Here’s the setup. I’m using the ASP.NET runtime inside of a desktop app. The ProcessRequest method needs to pass a TextWriter to the ASP.NET runtime into which it will then render the output. This is the same TextWriter that Page.Render writes into for example.

 

All works well, except I can’t get the output written to file to look correct. What I want is to get the output written in UTF-8. So I thought I can use:

 

TextWriter Output;

 

try

{

      // *** Note you have to write the right 'codepage'. If you use the default UTF-8

      // *** everything will be double encoded.

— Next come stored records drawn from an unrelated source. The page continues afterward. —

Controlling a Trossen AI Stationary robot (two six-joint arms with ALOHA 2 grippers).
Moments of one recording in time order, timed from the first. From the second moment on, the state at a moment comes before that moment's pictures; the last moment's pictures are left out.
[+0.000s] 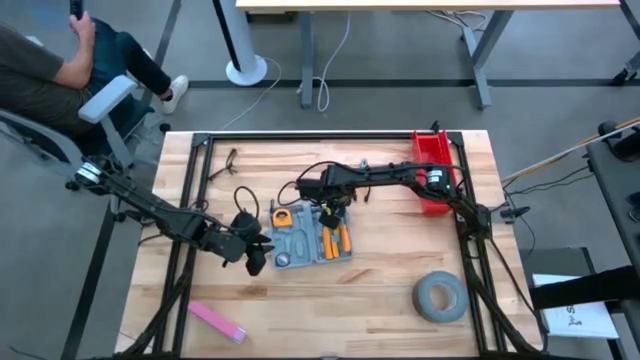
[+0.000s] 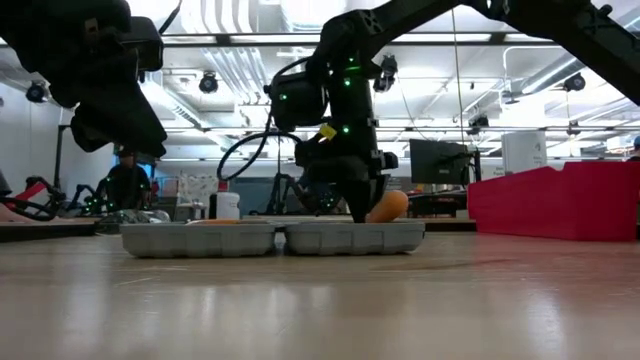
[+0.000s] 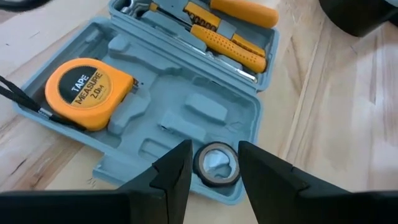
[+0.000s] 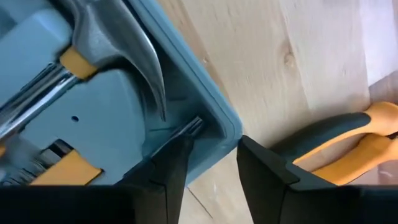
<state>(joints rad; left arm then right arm) -0.46 1.09 0.54 -0.27 -0.45 -0.92 -0.15 2.29 1.88 -1.23 0.16 0.35</state>
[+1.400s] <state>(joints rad) -0.46 1.09 0.54 -0.27 -0.43 -0.92 -0.07 2.19 1.91 -1.26 0.10 0.19</state>
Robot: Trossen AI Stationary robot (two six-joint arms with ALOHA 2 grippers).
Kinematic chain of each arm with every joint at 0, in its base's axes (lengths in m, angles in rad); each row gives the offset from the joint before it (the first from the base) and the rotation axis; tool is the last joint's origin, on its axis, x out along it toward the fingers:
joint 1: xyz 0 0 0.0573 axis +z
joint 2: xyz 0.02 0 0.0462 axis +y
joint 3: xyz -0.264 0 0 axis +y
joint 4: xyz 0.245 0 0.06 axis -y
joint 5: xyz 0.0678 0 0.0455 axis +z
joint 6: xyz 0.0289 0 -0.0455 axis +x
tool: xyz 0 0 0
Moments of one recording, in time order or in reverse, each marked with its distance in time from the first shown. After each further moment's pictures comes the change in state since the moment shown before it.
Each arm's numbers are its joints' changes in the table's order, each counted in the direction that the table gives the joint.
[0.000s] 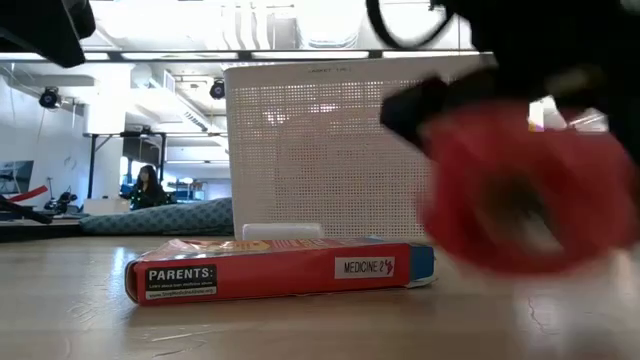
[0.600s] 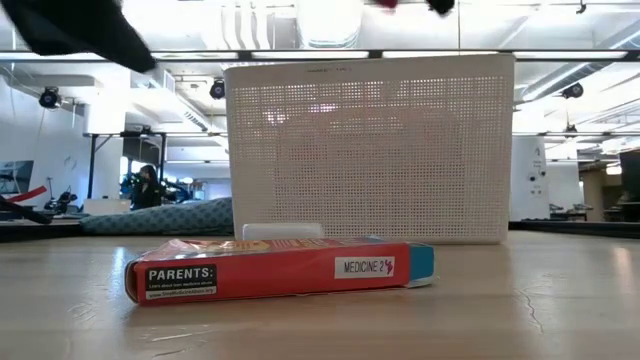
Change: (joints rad) left arm 0.051 -0.009 0.000 -0.010 0.142 -0.051; right arm -0.434 -0.672 -0.003 -0.068 -0.445 0.386
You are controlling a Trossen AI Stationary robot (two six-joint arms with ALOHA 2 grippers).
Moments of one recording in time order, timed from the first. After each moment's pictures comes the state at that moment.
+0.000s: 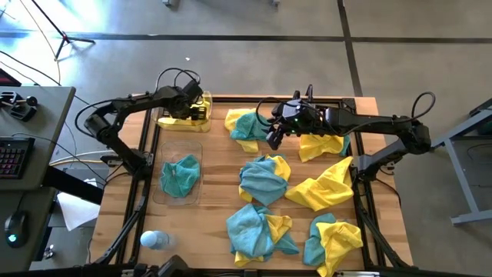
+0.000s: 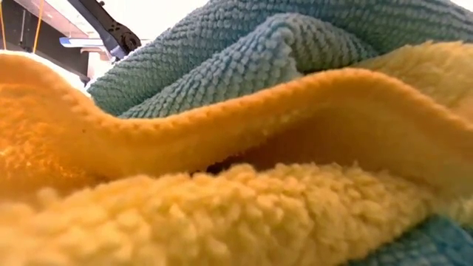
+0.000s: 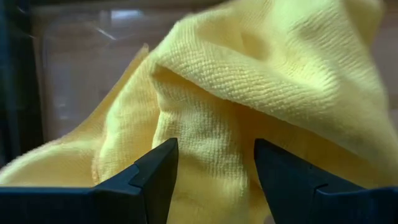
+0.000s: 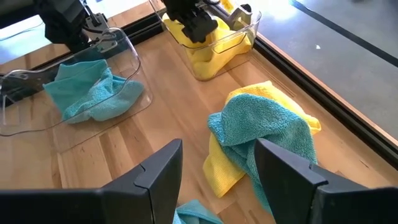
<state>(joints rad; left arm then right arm) 0.84 1.58 0.98 -0.74 -0.24 -0.62 -0.17 1.42 1.28 -0.50 0.19 0.32</state>
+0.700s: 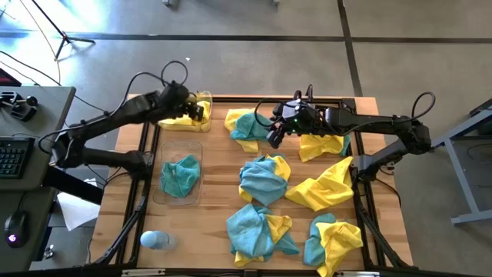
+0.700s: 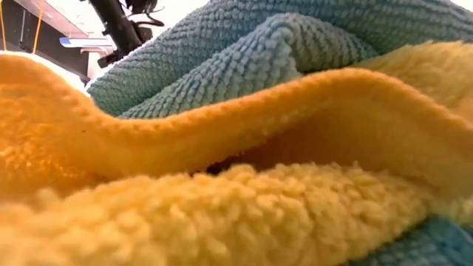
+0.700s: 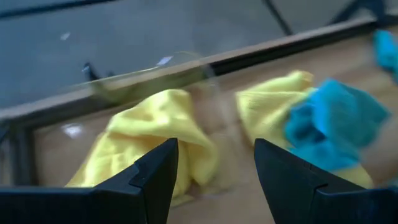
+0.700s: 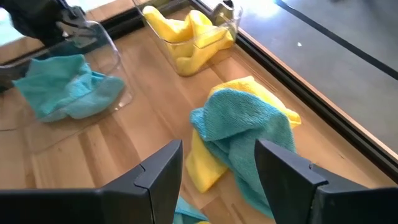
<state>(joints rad) 0.53 1.12 1.01 -0.74 -0.36 -0.53 -0.17 1.42 1.28 -0.54 0.25 0.31</state>
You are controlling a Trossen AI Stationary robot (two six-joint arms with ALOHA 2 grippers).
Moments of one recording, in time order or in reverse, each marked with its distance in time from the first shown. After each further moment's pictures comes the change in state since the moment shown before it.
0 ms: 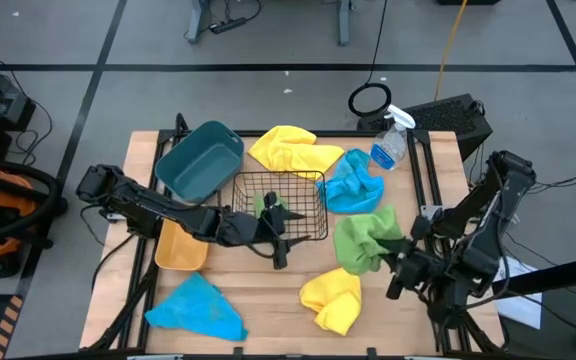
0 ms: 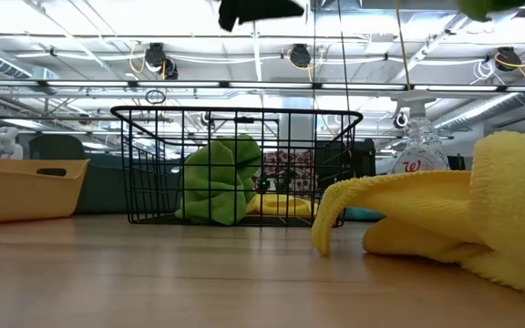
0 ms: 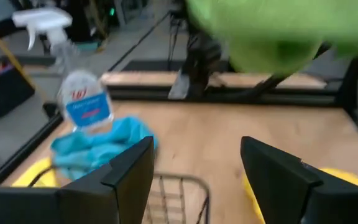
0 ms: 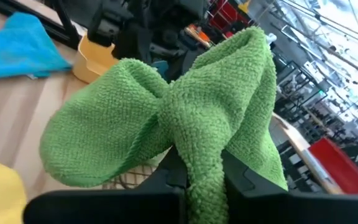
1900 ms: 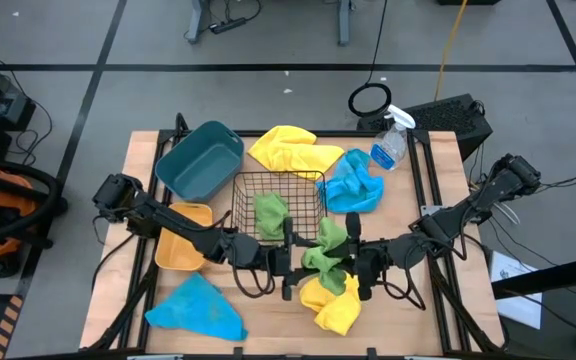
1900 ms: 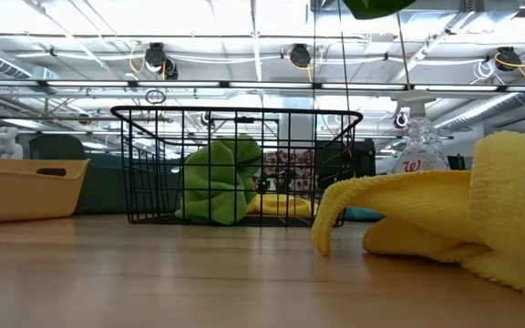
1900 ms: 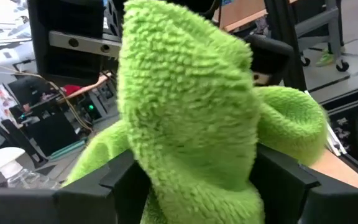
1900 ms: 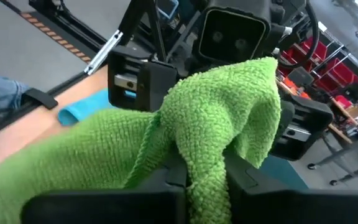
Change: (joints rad) left arm -0.109 0.169 0.090 0.334 0.065 0.425; right arm -0.427 0.000 -0.108 0.866 -0.864 -0.837
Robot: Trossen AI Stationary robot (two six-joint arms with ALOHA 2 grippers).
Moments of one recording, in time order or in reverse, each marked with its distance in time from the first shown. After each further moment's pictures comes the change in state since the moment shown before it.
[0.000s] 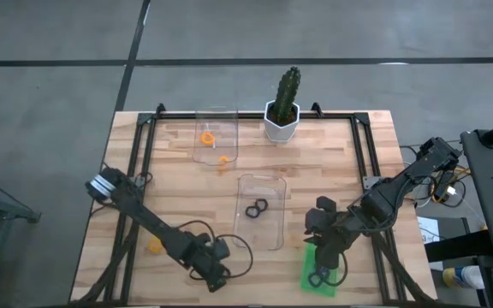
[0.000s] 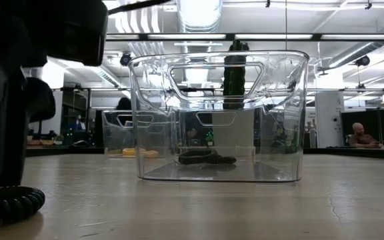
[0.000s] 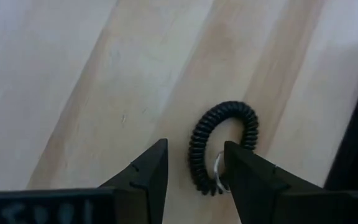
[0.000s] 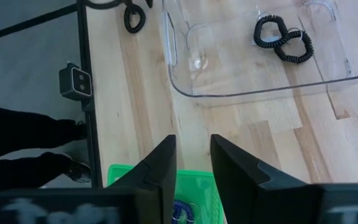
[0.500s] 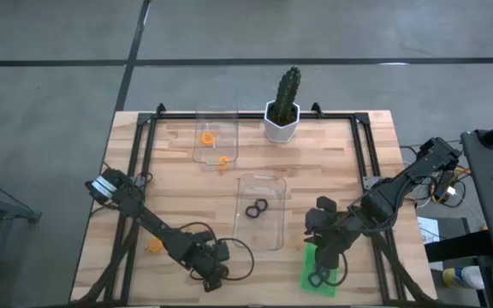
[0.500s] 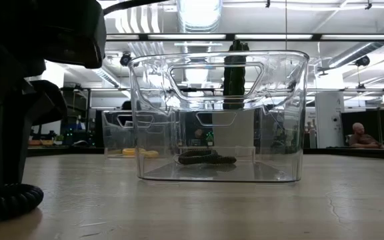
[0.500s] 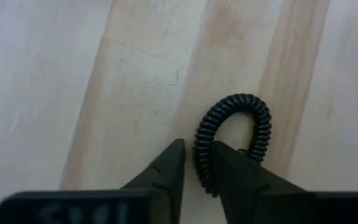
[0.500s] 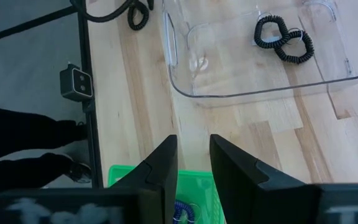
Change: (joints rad) left arm 0.003 0.030 0.002 -0.047 -0.015 0.177; right arm 0.000 0.000 0.000 0.002 0.001 0.003
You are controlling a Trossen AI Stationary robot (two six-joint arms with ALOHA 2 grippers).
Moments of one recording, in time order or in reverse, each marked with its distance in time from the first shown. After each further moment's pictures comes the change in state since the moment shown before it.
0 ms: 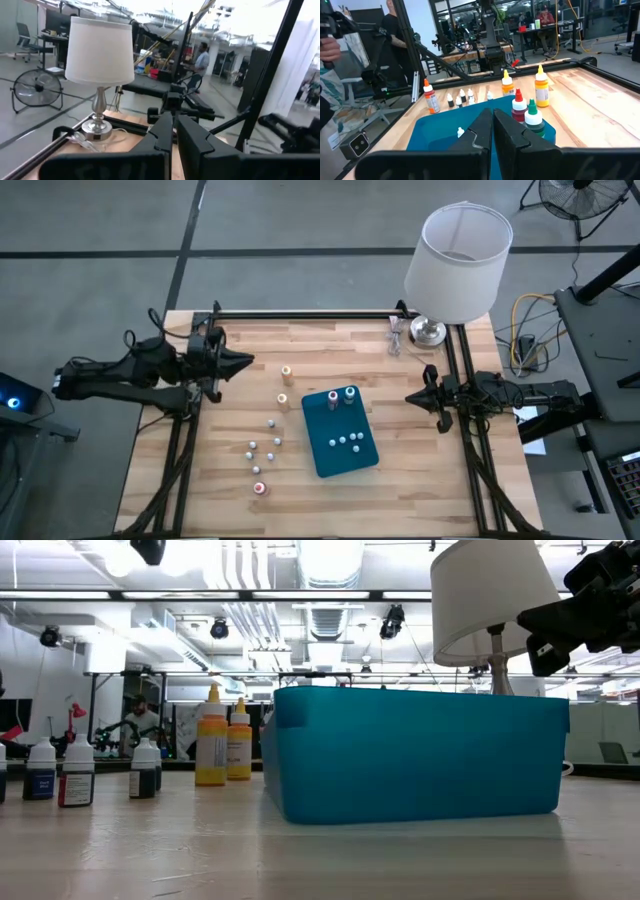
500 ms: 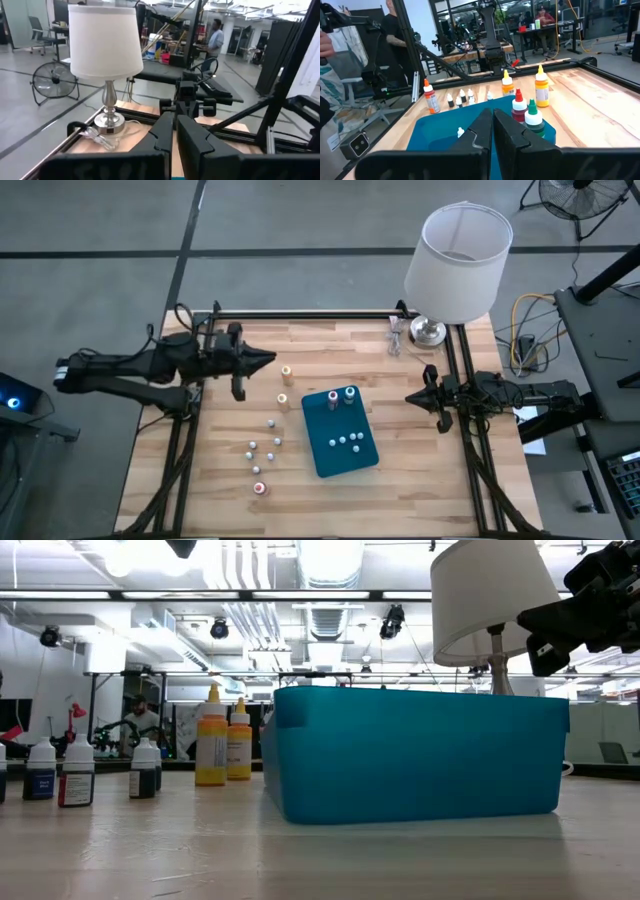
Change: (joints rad) left arm 0.001 0.177 0.147 -0.009 -0.041 0.070; right arm 0.000 -0.001 0.000 0.000 0.000 0.000
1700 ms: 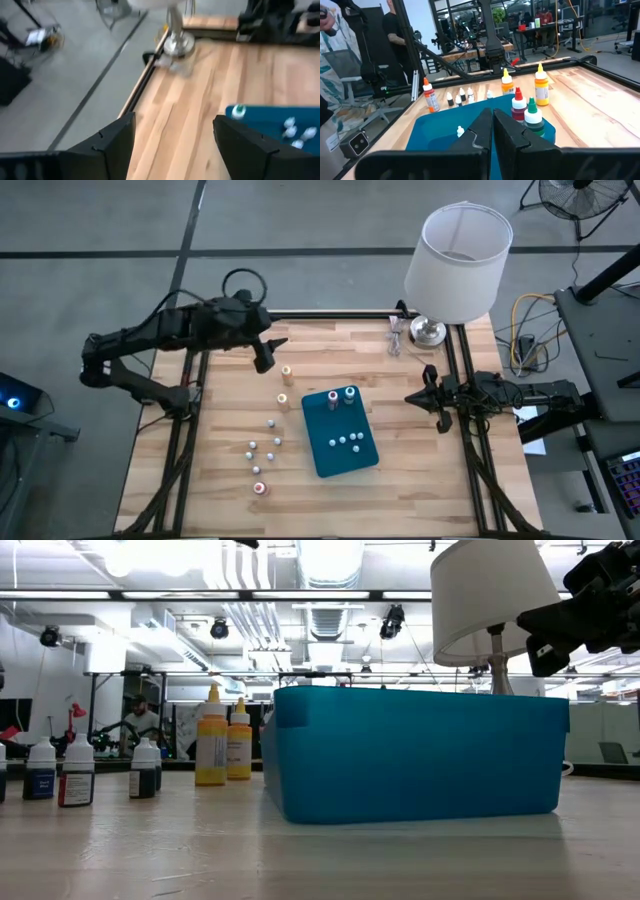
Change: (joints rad) left arm 0.122 0.436 0.750 -0.904 -0.186 0.159; right arm 0.000 0.008 0.000 0.000 0.000 0.000
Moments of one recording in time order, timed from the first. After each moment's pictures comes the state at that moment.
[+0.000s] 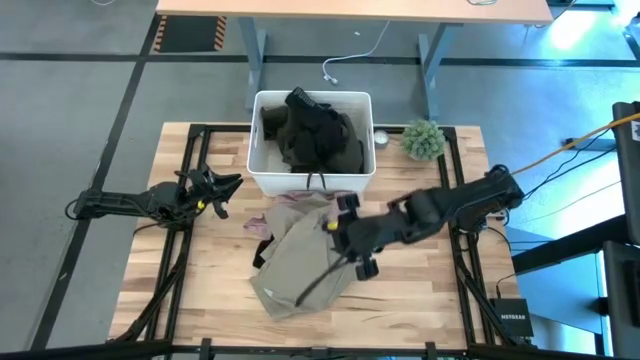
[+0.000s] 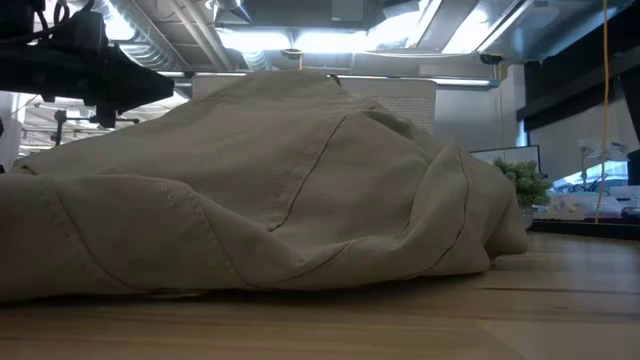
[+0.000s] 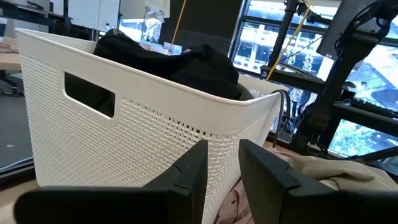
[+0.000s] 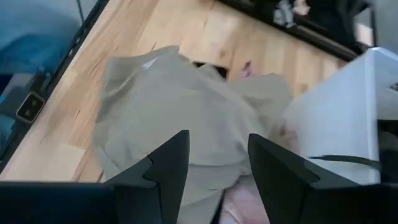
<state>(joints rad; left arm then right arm) -0.07 0.01 0.01 0.09 -0.59 -0.20 0.39 1.74 1.90 -1.05 0.24 -0.08</state>
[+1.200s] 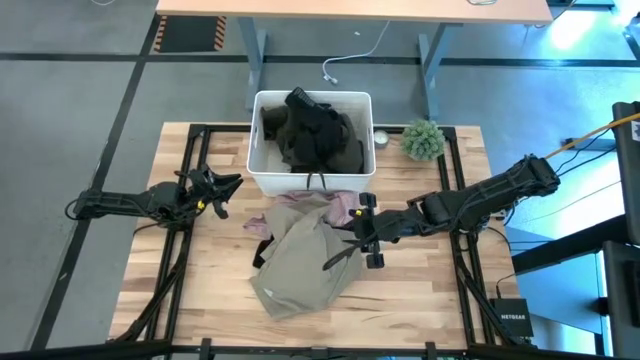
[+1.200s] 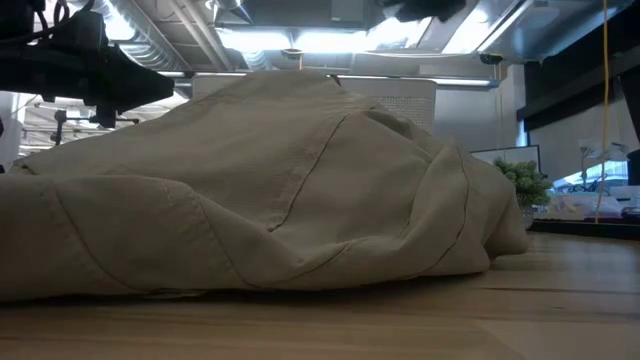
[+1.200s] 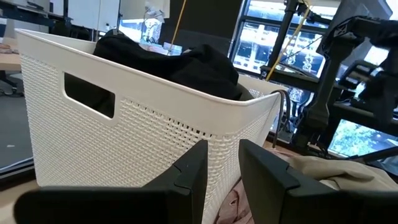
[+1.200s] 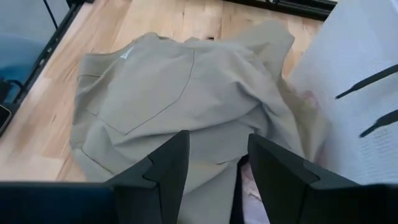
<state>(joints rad) -0.07 0.01 0.01 0.09 -0.59 -0.20 0.34 1.38 1.11 -0.44 0.25 0.06</state>
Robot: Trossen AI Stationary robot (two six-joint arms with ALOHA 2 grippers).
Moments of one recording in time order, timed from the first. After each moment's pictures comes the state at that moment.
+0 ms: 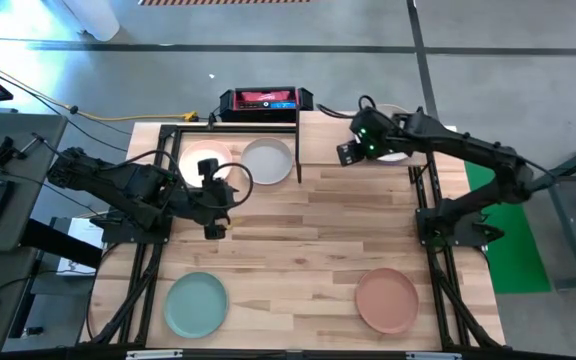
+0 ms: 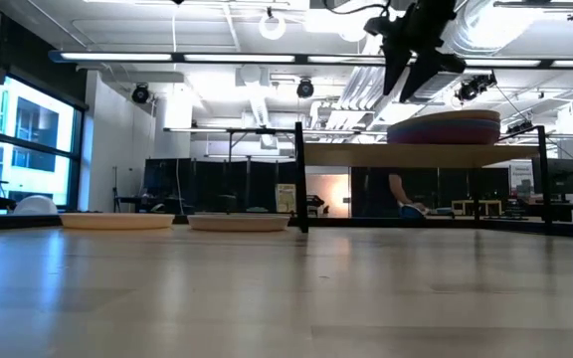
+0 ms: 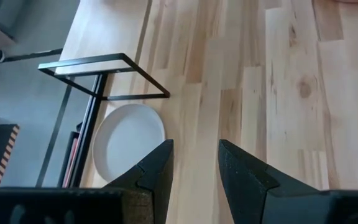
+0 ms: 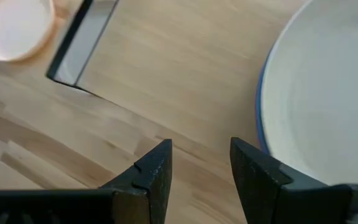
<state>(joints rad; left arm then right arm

      Output = new StreamWriter(this.OutputFile,false, Encoding.UTF8);

 

}

catch (Exception ex)

{

      this.Error = true;

      this.ErrorMessage = ex.Message;

      return false;

}

 

// *** Reset the Response settings

this.ResponseHeaders = null;

this.Cookies = null;

this.ResponseStatusCode = 200;

 

wwWorkerRequest Request = new wwWorkerRequest(Page, QueryString, Output);

if (this.Context != null)

      Request.Context = this.Context;

 

Request.PostData = this.PostData;

Request.PostContentType = this.PostContentType;

Request.RequestHeaders = this.RequestHeaders;

Request.PhysicalPath= this.PhysicalDirectory;

 

try

{

      HttpRuntime.ProcessRequest(Request);

}

catch(Exception ex)

{

      Output.Close();

      this.ResponseStatusCode = 500;

      this.ErrorMessage = ex.Message;

      this.Error = true;

      return false;

}

 

Output.Close();

 

this.ResponseHeaders = Request.ResponseHeaders;

this.ResponseStatusCode = Request.ResponseStatusCode;

 

 

// *** Capture the Cookies that were set by the server

this.Cookies = Request.Cookies;

 

if (Request.Context != null)

      this.Context = Request.Context;

 

return true;

 

The ASP.NET application is setup to encode to UTF-8 in Web.config:

 

 <globalization requestEncoding="utf-8" responseEncoding="utf-8" />

 

So, what happens? Output gets generated but the output actually gets double encoded. I have a string like this embedded in the HTML of the ASPX rendered:

 

¢ª

 

After running the code above I get (raw output):

 

¢ª

 

Which is some funky double encoded wanna-be UTF-8 output of the above characters.

 

Next, I thought Ok, so we’re double encoding – let’s try Encoding.Ascii on the stream, but that gives me invalid characters (??????), so that’s no good either. Using Encoding.Default produces different results yet:

 

¢ª

 

which is just plain garbage.

 

I did manage to get this to work by using Encoding.Default (Windows 1252 basically) and then also setting the web.config to use Windows-1252 for its encoding, but this is not really what I want. Using a specific Encoding works to get me through, but it's not a good generic solution. Certainly UTF8 would be a better choice.

 

I don’t really understand what I should be passing in for a TextWriter here when I need to dump to file. Why is this double encoding occurring when I use Encoding.UTF8 on the stream? It seems what I need is raw binary stream into which the encoding TextWriter is writing. But then I’m stilling missing the byte order mark too…

 

What am I missing here? How do I set up my stream and TextWriter to get ASP.NET to write my output to file as properly encoded UTF-8 including the UTF-8 PreAmble and properly encoded upper characters?